Germany and France will jointly spend €2.1m (£1.8m) to further research the provenance of African heritage objects in their national museums’ collections, which could prepare the ground for their eventual return.
A three-year fund, with contributions of €360,000 a year by each country, was launched in Berlin on Friday. It has been designated to fund research on objects from anywhere in sub-Saharan Africa, though priority is expected to be given to countries that were colonised by France and Germany, such as Togo and Cameroon.
“This is an experimental fund,” said Dr Julie Sissia, a researcher at the Centre Marc Bloch, a Franco-German research centre in Berlin that will administer the funds.
“We are launching it with the widest possible criteria, so that both small and biggest projects can apply.” The only requirement was that the projects were led by mixed French and German teams from the world of academia and museums, she said.
A Europe-wide debate about the return of African heritage objects was set in motion when the French president, Emmanuel Macron, announced in 2017 that he would “do everything possible” to return some of Africa’s cultural heritage looted by colonial France.
In 2021, France returned 26 artefacts to Benin, but in recent years its efforts have stalled. A law on restitution of cultural property looted abroad, supposed to pass through parliament at the end of 2023, was stymied by the opposition.

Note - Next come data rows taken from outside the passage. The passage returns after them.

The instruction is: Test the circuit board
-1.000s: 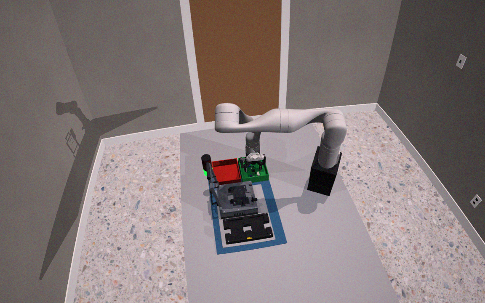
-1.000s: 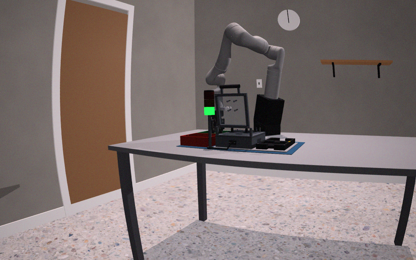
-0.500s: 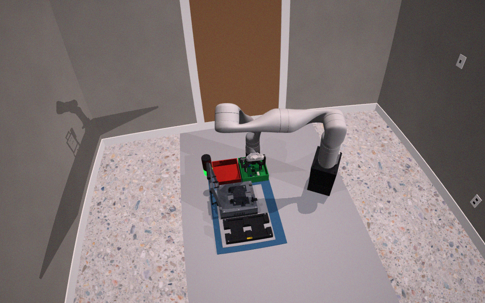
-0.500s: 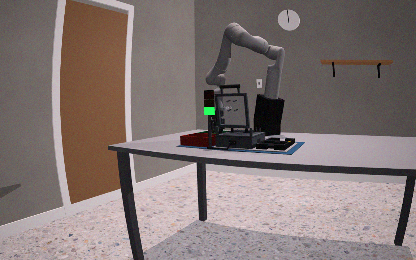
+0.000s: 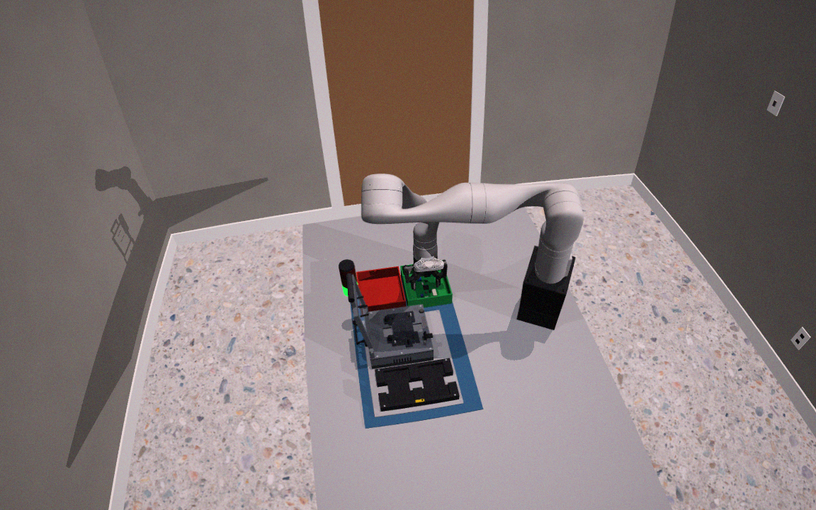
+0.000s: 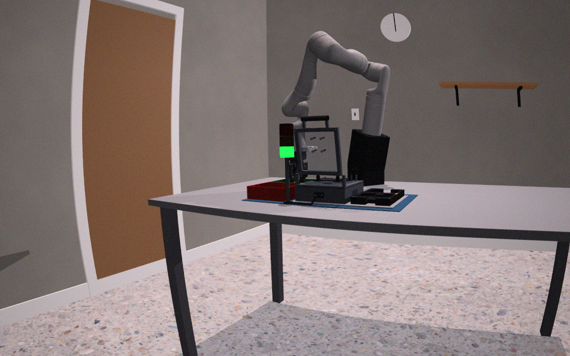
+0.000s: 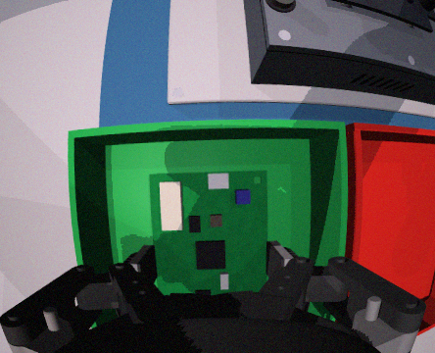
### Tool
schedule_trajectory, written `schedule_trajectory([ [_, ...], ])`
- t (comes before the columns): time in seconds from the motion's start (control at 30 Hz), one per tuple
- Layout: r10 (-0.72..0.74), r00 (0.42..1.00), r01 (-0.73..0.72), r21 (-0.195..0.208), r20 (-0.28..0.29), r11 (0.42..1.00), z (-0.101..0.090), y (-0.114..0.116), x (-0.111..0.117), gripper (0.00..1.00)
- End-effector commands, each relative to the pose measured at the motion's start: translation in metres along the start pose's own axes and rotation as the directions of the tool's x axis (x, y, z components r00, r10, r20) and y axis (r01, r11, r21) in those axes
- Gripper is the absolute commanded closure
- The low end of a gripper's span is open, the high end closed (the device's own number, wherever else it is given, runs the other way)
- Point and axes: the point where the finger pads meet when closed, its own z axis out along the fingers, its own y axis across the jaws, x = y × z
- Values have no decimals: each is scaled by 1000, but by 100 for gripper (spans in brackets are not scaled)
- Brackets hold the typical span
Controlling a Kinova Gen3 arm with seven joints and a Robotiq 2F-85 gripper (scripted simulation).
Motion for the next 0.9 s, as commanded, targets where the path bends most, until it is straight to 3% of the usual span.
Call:
schedule_trajectory([
  [0.0,0,1000,0,-1,1,1000,0,0,0,23],
  [0.87,0,1000,0,-1,1,1000,0,0,0,23],
])
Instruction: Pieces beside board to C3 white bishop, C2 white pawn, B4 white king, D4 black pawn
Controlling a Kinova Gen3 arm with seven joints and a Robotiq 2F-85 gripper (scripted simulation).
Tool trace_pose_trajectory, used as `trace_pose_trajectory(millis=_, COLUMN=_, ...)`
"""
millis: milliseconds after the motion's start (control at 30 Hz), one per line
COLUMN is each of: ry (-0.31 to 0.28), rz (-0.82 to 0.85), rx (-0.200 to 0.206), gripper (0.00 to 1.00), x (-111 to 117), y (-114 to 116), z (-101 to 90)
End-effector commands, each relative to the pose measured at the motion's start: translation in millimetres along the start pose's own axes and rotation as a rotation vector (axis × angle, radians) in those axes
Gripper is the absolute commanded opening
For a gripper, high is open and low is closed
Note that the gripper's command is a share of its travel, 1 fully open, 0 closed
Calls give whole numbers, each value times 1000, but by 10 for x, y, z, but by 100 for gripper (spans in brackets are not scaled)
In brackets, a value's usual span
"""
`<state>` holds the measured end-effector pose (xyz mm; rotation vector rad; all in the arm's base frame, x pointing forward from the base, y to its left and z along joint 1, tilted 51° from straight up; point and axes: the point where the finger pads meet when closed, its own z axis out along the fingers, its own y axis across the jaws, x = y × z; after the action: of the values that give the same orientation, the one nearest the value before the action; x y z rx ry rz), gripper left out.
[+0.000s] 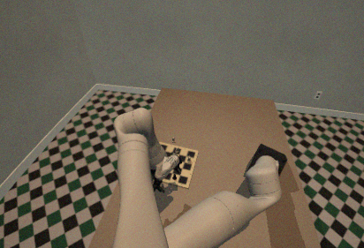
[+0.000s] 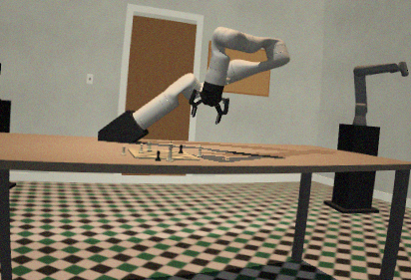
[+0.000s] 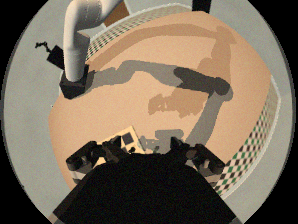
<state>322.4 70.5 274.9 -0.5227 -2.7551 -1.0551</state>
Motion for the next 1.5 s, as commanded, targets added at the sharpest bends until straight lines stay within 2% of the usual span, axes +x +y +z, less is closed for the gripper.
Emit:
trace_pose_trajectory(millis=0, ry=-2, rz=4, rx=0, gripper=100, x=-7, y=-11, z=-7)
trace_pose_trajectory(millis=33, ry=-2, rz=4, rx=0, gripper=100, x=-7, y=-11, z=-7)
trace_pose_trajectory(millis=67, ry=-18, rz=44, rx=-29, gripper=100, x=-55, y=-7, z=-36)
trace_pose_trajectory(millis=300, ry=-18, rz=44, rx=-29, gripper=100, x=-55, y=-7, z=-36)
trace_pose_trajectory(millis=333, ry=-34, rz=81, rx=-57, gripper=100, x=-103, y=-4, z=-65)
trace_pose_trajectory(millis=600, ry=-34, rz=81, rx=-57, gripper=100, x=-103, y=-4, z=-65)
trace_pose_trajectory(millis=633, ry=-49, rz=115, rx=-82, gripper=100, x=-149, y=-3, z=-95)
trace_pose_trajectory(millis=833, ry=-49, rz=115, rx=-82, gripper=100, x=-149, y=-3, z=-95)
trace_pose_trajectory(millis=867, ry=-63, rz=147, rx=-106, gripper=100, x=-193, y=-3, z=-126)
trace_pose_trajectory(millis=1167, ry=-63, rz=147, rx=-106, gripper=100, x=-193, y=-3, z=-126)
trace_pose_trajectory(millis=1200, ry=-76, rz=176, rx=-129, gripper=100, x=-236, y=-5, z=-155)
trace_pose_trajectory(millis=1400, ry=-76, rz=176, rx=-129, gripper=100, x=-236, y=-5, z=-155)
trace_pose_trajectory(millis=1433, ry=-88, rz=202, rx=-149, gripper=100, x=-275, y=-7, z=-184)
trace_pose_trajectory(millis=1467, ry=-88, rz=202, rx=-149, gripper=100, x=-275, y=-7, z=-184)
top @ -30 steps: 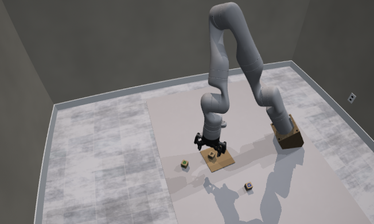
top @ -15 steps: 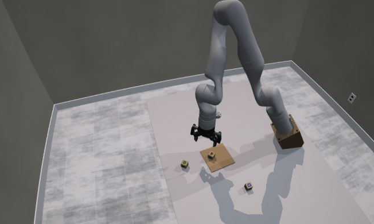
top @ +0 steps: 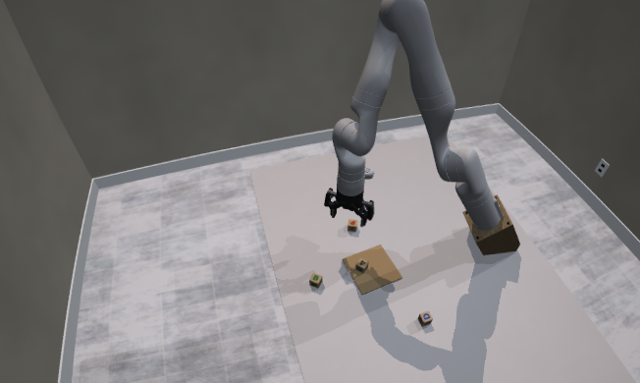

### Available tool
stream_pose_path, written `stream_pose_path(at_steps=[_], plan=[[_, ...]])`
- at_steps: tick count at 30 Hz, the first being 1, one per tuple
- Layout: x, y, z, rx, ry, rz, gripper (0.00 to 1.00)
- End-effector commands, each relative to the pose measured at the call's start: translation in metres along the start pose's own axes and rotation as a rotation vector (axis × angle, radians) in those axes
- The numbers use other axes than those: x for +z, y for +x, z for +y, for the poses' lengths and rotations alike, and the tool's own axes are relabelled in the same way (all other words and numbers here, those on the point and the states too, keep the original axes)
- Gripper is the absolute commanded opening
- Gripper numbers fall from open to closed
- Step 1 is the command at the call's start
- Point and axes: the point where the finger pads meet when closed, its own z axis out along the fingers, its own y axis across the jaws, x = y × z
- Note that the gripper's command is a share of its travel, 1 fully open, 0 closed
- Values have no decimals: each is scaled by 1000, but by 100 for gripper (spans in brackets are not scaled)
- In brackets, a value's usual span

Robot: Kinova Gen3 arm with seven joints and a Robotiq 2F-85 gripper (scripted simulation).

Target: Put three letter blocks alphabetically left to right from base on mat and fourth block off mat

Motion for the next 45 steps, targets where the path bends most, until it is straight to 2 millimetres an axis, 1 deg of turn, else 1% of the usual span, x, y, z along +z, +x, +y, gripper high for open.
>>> stream_pose_path(at_steps=[1, 8, 45], plan=[[-2, 6, -3, 14, 3, -15, 100], [-2, 11, -4, 14, 3, -16, 100], [-2, 11, -4, 14, 3, -16, 100]])
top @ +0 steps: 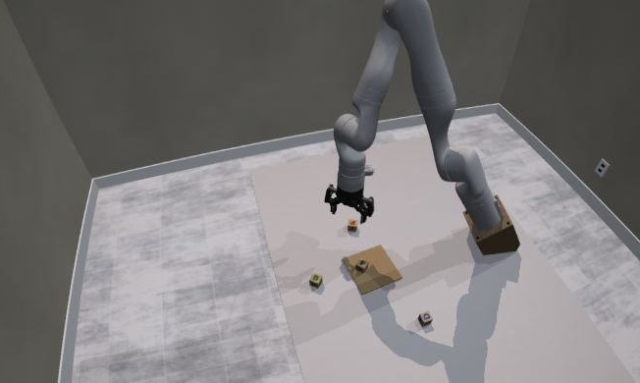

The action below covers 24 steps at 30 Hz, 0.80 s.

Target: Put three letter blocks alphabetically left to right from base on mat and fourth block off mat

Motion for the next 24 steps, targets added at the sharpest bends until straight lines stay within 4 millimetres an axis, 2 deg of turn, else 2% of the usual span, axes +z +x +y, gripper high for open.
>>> stream_pose_path(at_steps=[1, 15, 19, 24], plan=[[0, 0, 0, 0, 1, 0, 100], [-1, -2, 1, 2, 0, -1, 100], [-3, -10, 6, 14, -2, -3, 100], [-10, -30, 22, 44, -6, -6, 100]])
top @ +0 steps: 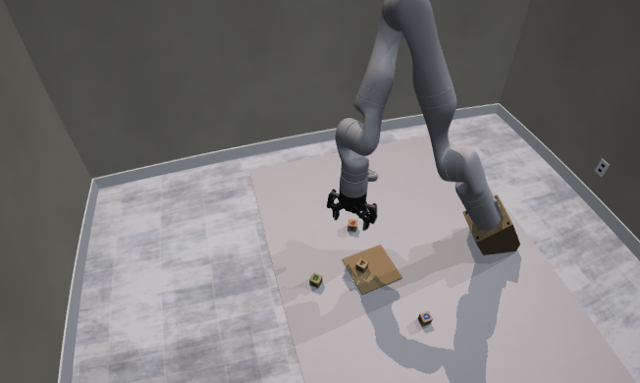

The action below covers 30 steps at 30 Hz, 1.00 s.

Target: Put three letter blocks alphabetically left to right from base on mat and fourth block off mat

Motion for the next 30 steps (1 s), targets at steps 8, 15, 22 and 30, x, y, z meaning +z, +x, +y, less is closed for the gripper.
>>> stream_pose_path(at_steps=[8, 15, 22, 30], plan=[[-13, -30, 32, 50, 0, 3, 100], [-23, -49, 60, 94, 5, 7, 100], [-26, -53, 67, 106, 8, 8, 100], [-26, -53, 68, 106, 8, 8, 100]])
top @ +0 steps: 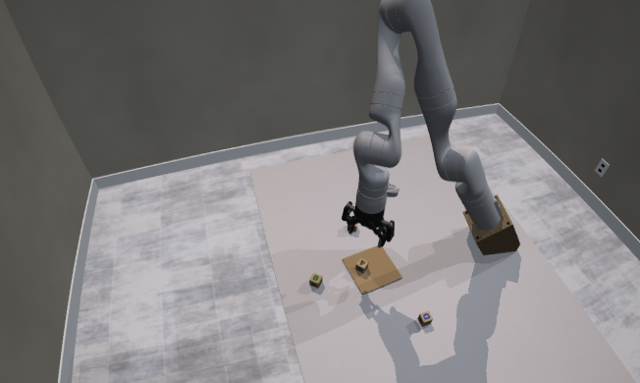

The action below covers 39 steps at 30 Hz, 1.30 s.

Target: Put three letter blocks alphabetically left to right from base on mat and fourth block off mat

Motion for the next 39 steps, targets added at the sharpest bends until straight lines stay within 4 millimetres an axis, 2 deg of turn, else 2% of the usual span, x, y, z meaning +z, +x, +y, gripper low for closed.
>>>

In Germany the restitution project has gathered more momentum since. In November 2022, a German foundation funded the launch of the first comprehensive database of artefacts collectively known as the Benin bronzes, and a year later Germany’s foreign minister physically returned 21 bronzes to Nigeria.
Those bronzes were originally looted by British forces. By contrast, the handling of objects once taken from Germany’s own colonies poses a considerably greater challenge, in administrative as well as diplomatic terms.
First colonised by imperial Germany in the late 19th century, Cameroon was invaded and divided into administrative zones by Britain and France after the outbreak of the first world war. Most cultural objects of Cameroonian heritage held in European museums were taken during German colonial rule.
A project to map Cameroonian heritage objects held by German museums, published last June under the title The Atlas of Absences, identified more than 40,000 objects, of which 8,871 alone are stored at the Linden Museum in Stuttgart.
Prominent objects of Cameroonian heritage include the Mandu Yenu, a colourful throne lavishly adorned with pearls and shells, which was supposedly given to the German emperor Wilhelm II by King Njoya of the kingdom of Bamum in 1908 and is on display at the Humboldt Forum in Berlin.
Some objects looted by German forces ended up being sold to collections in France, such as the so-called Bangwa Queen, a wooden sculpture from Cameroon’s Grassfields region that was photographed by the American artist Man Ray in 1934 and was on display at the now-closed Musée Dapper in Paris until 2017.
“The start of the programme shows that cooperations – across borders, and between science and culture – make important projects like this one possible and are much needed in challenging times like these,” Germany’s federal commissioner for culture and media, Claudia Roth, said on the launch of the Franco-German project.